Although the Stroke Network Alliance has significantly shortened the DNT and ONT of intravenous thrombolysis
in the Nansha area, less than 50% of patients were able to reach the emergency department within 1 hour after the
onset of AIS. Overall, there is still significant room for over-improvement in this system. In particular, the operational efficiency of the green channel in hospitals and the
general knowledge of AIS detection and treatment can be improved in the future.

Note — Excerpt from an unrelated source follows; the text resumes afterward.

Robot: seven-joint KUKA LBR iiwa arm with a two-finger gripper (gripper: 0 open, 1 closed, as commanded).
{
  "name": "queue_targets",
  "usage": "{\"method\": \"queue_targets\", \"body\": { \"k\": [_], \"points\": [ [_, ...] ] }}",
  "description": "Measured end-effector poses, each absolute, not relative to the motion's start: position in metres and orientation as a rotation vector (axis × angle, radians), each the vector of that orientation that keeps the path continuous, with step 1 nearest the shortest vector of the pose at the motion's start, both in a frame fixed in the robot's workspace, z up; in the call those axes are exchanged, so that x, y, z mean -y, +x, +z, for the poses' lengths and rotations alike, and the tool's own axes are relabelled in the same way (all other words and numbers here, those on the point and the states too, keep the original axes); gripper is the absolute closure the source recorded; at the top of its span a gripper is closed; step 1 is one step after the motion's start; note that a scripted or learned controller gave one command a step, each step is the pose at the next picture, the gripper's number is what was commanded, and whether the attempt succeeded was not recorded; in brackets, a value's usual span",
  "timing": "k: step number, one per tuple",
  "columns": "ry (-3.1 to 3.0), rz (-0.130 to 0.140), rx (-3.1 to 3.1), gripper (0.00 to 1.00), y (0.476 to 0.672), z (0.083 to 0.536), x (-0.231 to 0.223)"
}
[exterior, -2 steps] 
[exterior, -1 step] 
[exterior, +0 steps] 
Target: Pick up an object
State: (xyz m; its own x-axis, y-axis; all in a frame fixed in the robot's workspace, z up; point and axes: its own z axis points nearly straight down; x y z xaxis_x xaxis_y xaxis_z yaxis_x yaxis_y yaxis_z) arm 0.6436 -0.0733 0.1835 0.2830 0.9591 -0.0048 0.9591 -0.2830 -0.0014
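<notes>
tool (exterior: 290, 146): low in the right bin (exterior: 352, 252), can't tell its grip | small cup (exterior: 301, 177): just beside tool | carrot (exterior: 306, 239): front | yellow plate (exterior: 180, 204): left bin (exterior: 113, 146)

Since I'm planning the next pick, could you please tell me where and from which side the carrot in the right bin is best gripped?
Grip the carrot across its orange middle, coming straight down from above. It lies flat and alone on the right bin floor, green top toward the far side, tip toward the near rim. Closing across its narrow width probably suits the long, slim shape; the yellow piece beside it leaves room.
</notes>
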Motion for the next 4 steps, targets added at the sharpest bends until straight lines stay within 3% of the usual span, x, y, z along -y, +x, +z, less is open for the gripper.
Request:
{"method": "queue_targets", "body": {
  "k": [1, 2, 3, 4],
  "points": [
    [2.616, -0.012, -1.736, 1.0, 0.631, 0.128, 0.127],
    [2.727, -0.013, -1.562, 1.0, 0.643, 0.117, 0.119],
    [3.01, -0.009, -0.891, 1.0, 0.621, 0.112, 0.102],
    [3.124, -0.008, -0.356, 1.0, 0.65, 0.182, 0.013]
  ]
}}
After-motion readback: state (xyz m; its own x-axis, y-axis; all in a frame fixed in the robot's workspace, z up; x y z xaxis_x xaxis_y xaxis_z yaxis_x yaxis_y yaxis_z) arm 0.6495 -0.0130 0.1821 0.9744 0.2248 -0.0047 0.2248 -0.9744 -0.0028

In summary, the coordinated stroke center and regional stroke network can significantly improve the effectiveness
of intravenous thrombolysis for AIS. Hospitals within the network cooperate and share medical resources in clinical
practice and social popularization, enabling more people to prevent the vascular risk factors of stroke as early as
possible. The establishment of the Stroke Network Alliance promotes regional cooperation and emergency referral. In addition, pre-hospital popularization and education
can improve the detection rate of early stroke. However, there are still some limitations to this approach, and further improvements are warranted.
Declarations
Financial support and sponsorship
The clinical study "Coordination of regional stroke centers improves the clinical efficacy of intravenous thrombolysis treatment for acute ischemic stroke" has been supported by the Guangzhou General Science and Technology Project of Health and Family Planning (NO. 20191A010001).
Conflicts of interest
The authors have no conflicts of interest to disclose.